Charismatic people remember other people’s names using their titles when circumstances call for it. They also speak clearly enunciating their words and keeping their hands away from their face.

Not interrupting others, not using crude or inappropriate language and other basic tenants of good manners apply to today’s methods of communicating too. The advent of smartphones and other communication devices makes good manners crucial to job success. Paying attention to personal communication style and habits not only verbally but also in email and texts is an essential element of achievement in today’s technology-driven world. Texting or emailing something inappropriate remains accessible, theoretically, forever.

Be a team player

A sense of camaraderie increases productivity. Team players are kind and non-condescending while maintaining a sense of humor.

Team players do not micromanage. Allowing others to make decisions demonstrates consideration and appreciation of their opinion and work. The peers and colleagues of likable people respect collaboration and transparency. Likable people share the spotlight and look for opportunities to share accolades with others.

Networking

Introducing acquaintances, or friends, and establishing new relationships contributes to likability. Helping a colleague obtain a job or promotion through personal networking earns respect from peers. Charismatic people help others meet new people.

Professional networking develops a strong feeling of trust between those involved in the industry. Whether personal or vocational, social networking strengthens existing relationships and increases confidence.

Good listeners

Likable people listen carefully and react appropriately to what others say. People want acknowledgment, if not validation, of their point of view. Active listeners provide this and look people straight in the eye. Good listeners let others finish their thoughts without interrupting. Upbeat people who are sincerely interested in what others have to say have natural charisma. They draw people out and have an ability to get others talking.

Effective listeners do not look at their phone in the presence of others.

Email and text

Many people may be likable in their face-to-face communication but then forget about being polite when using technology. While the tone of an email or text remains an essential part of respectful communication, the written word is equally important.

Agreeable people always use good grammar, proper spelling, and minimize the use of jargon and potentially divisive language.

Authenticity

People quickly discern when someone is not genuine. A firm handshake gives a positive first impression as does eye contact and a smile. People like being around someone who smiles. A warm and friendly smile is an effective method of communication and immediately puts others at ease.
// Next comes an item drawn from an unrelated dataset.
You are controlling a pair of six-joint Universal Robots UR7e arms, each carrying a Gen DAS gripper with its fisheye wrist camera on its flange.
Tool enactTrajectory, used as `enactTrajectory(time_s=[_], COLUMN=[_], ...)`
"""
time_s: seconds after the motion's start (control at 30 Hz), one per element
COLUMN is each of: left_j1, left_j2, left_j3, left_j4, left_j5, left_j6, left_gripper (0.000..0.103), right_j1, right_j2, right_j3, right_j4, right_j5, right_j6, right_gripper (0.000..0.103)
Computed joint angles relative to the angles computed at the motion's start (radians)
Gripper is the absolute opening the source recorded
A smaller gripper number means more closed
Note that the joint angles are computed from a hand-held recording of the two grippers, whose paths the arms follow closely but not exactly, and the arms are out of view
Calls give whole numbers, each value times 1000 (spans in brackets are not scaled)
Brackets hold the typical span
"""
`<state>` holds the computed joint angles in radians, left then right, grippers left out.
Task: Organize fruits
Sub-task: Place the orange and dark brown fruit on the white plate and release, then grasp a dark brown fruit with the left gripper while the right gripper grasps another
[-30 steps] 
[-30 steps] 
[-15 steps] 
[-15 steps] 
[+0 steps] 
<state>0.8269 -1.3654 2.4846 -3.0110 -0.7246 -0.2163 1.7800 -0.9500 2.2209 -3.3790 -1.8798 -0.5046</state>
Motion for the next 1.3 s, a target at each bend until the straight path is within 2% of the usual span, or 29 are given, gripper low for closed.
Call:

Likable people are honest and open when dealing with others in person, using email and text, or when posting on a social medium. Those who value relationships over power are perceived to be more trustworthy. When someone merits praise, a charismatic person offers sincere compliments.

Engaging people say what they mean and mean what they say. Others are drawn to those who have well-defined boundaries and who adhere to a set of principles and values.

Attitude

A good attitude is an essential element of likability. Positive communication with others earns respect and trust from peers. Attitude impacts how an employee functions as a part of a team. Employees who embrace new challenges, diversity and change in the workplace foster a spirit of cooperation.

Final thoughts

Everyone enjoys being around a likable person. Effectively expressing yourself with a firm handshake, a smile, positive attitude, and respect towards others will give you the kind of relationships that have staying power. Likability allows you to convert acquaintances into friends through engaging reciprocal interactions and enables you to establish authentic connections.